From mboxrd@z Thu Jan  1 00:00:00 1970
Received: from eggs.gnu.org ([209.51.188.92]:42119)
	by lists.gnu.org with esmtp (Exim 4.71)
	(envelope-from <kwolf@redhat.com>) id 1gj0Wt-0004fH-6A
	for qemu-devel@nongnu.org; Mon, 14 Jan 2019 06:35:44 -0500
Received: from Debian-exim by eggs.gnu.org with spam-scanned (Exim 4.71)
	(envelope-from <kwolf@redhat.com>) id 1gj0Wq-0001Y2-FG
	for qemu-devel@nongnu.org; Mon, 14 Jan 2019 06:35:41 -0500
Received: from mx1.redhat.com ([209.132.183.28]:37106)
	by eggs.gnu.org with esmtps (TLS1.0:DHE_RSA_AES_256_CBC_SHA1:32)
	(Exim 4.71) (envelope-from <kwolf@redhat.com>) id 1gj0Wq-0001Wc-4c
	for qemu-devel@nongnu.org; Mon, 14 Jan 2019 06:35:40 -0500
Date: Mon, 14 Jan 2019 12:35:20 +0100
From: Kevin Wolf <kwolf@redhat.com>
Message-ID: <20190114113520.GC6837@linux.fritz.box>
References: <154703587757.13472.3898702635363120794.stgit@pasha-VirtualBox>
	<154703599022.13472.1704009113561450219.stgit@pasha-VirtualBox>
	<20190111104923.GD5010@dhcp-200-186.str.redhat.com>
	<001001d4abf9$b6ea93e0$24bfbba0$@ru>
MIME-Version: 1.0
Content-Type: text/plain; charset=us-ascii
Content-Disposition: inline
In-Reply-To: <001001d4abf9$b6ea93e0$24bfbba0$@ru>
Subject: Re: [Qemu-devel] [PATCH v9 19/21] replay: add BH oneshot event for
 block layer
List-Id: <qemu-devel.nongnu.org>
List-Unsubscribe: <https://lists.nongnu.org/mailman/options/qemu-devel>,
	<mailto:qemu-devel-request@nongnu.org?subject=unsubscribe>
List-Archive: <http://lists.nongnu.org/archive/html/qemu-devel/>
List-Post: <mailto:qemu-devel@nongnu.org>
List-Help: <mailto:qemu-devel-request@nongnu.org?subject=help>
List-Subscribe: <https://lists.nongnu.org/mailman/listinfo/qemu-devel>,
	<mailto:qemu-devel-request@nongnu.org?subject=subscribe>
To: Pavel Dovgalyuk <dovgaluk@ispras.ru>
Cc: 'Pavel Dovgalyuk' <Pavel.Dovgaluk@ispras.ru>, qemu-devel@nongnu.org, peter.maydell@linaro.org, war2jordan@live.com, crosthwaite.peter@gmail.com, boost.lists@gmail.com, artem.k.pisarenko@gmail.com, quintela@redhat.com, ciro.santilli@gmail.com, jasowang@redhat.com, mst@redhat.com, armbru@redhat.com, mreitz@redhat.com, maria.klimushenkova@ispras.ru, kraxel@redhat.com, thomas.dullien@googlemail.com, pbonzini@redhat.com, alex.bennee@linaro.org, dgilbert@redhat.com, rth@twiddle.net

Am 14.01.2019 um 12:10 hat Pavel Dovgalyuk geschrieben:
> > From: Kevin Wolf [mailto:kwolf@redhat.com]
> > Am 09.01.2019 um 13:13 hat Pavel Dovgalyuk geschrieben:
> > > Replay is capable of recording normal BH events, but sometimes
> > > there are single use callbacks scheduled with aio_bh_schedule_oneshot
> > > function. This patch enables recording and replaying such callbacks.
> > > Block layer uses these events for calling the completion function.
> > > Replaying these calls makes the execution deterministic.
> > >
> > > Signed-off-by: Pavel Dovgalyuk <Pavel.Dovgaluk@ispras.ru>
> > 
> > This still doesn't come even close to catching all BHs that need to be
> > caught. While you managed to show a few BHs that actually don't need to
> > be considered for recording when I asked for this in v7, most BHs in the
> > block layer can in some way lead to device callbacks and must therefore
> > be recorded.
> 
> Let's have a brief review. I can change all the places, but how
> should I make a test case to be sure, that all of them are working ok?

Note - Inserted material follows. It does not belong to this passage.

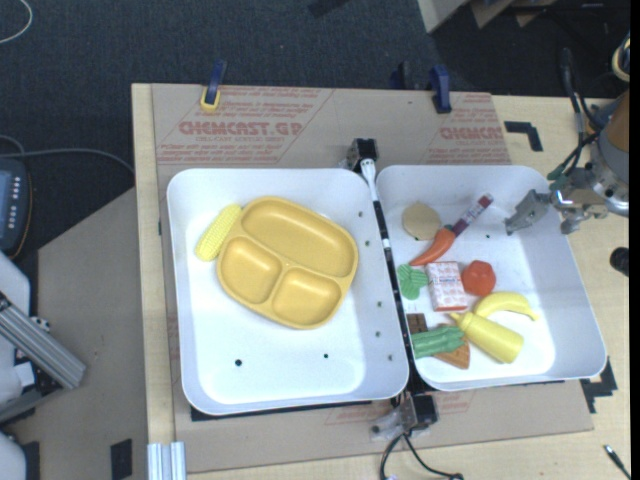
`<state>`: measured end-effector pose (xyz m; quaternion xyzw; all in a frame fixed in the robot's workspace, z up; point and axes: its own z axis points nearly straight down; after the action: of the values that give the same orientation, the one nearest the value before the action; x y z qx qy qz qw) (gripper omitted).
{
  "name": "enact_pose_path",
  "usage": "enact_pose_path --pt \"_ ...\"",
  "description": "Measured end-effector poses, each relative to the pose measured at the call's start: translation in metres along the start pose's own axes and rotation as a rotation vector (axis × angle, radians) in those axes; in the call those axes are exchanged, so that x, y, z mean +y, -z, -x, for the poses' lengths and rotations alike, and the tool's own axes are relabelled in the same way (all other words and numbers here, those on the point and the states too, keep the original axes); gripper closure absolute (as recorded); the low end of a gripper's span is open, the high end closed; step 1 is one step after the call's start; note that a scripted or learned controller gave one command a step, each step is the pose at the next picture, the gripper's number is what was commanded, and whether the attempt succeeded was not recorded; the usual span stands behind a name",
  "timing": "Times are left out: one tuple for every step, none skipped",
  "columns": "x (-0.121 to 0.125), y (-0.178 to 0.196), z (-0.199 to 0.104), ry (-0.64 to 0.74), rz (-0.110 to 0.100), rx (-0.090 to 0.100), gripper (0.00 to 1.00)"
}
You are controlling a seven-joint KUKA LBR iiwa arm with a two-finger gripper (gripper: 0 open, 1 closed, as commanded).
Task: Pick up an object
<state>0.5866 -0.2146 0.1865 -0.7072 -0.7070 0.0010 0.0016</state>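
From the overhead camera, we see the gripper point(548, 211) hanging at the far right rim of the right bin point(575, 278), its two fingers spread apart with nothing between them. The pickable things crowd the bin's left and near part: a carrot point(434, 247), a tan disc point(421, 219), a red tomato point(479, 276), a small printed box point(446, 285), a banana point(508, 306), a yellow bottle point(494, 339) and green pieces point(437, 342).

We judge the main risk to be the crowding: fingers coming down there could straddle two items, or nudge one aside and close on air. The round tomato and bottle may roll out of a pinch.

The bare floor under the gripper gives room to descend, though the rim is close, perhaps touching distance; the view is too slanted to say. The left bin point(200, 348) holds a yellow tray point(290, 261) and corn point(218, 232), with open floor around them.
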Motion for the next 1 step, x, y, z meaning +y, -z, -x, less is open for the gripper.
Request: enact_pose_path --pt "0.0083 -0.048 0.003 0.001 0.0 0.0 0.0"
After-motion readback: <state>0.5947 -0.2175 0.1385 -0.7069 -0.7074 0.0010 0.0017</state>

The list is changing all the time. This is why I am so concerned about
special-casing a few callers instead of having a generic solution. I
don't know how we could make sure that we call the right function
everywhere.

> aio_bh_schedule_oneshot is used in:
>  - blk_abort_aio_request
>  - bdrv_co_yield_to_drain
>  - iscsi_co_generic_cb
>  - nfs_co_generic_cb
>  - null_aio_common
>  - nvme_process_completion
>  - nvme_rw_cb
>  - rbd_finish_aiocb
>  - vxhs_iio_callback
>  - (and couple of others not in the block layer)

In addition to these, we have at least a few functions that just resume
block layer coroutines rather than directly scheduling a BH with a
callback somewhere in the block layer.

> We must change this call to replay_bh_schedule_oneshot_event when
> the result of the BH execution affects the replayed guest state
> (e.g., interrupt request is generated or memory is written)
> 
> If you think that all of these can do that, then I should change
> such function calls.

I haven't reviewed the code, but these names look like all of them can
eventually call back into the guest devices. They won't do that always,
but potentially.

> > How bad would it be to record some BHs even if recording them isn't
> > necessary? I'd definitely try to err on the safe side here. Having two
> > different sets of BH functions, you can't expect that people always use
> > the right one (especially if you don't even make the existing code base
> > consistently use the right one intially).
> 
> There are two possible options:
> 1. Execution hangs when recording. Kind of deadlock caused by the incorrect
>    management of the events. E.g., adding stopping the VM and trying to flush
>    the block layer queue.
> 2. Execution hangs when replaying. 
>    One of the events that affect the guest state is missed or generated
>    at the other moment (e.g., when BH is not linked to the execution step).
>    Then the guest behaves differently and the order of the events in the log
>    does not match the guest state (e.g., interrupt processing is not matched).

So basically when you have two events that are kind of nested? Operation
A triggers event A, but in order to complete the operation, you call
operation B with event B internally, which isn't available yet because
we're still handling event A?

Could this be solved by not having an order of events, but an order of
sets of events?

Kevin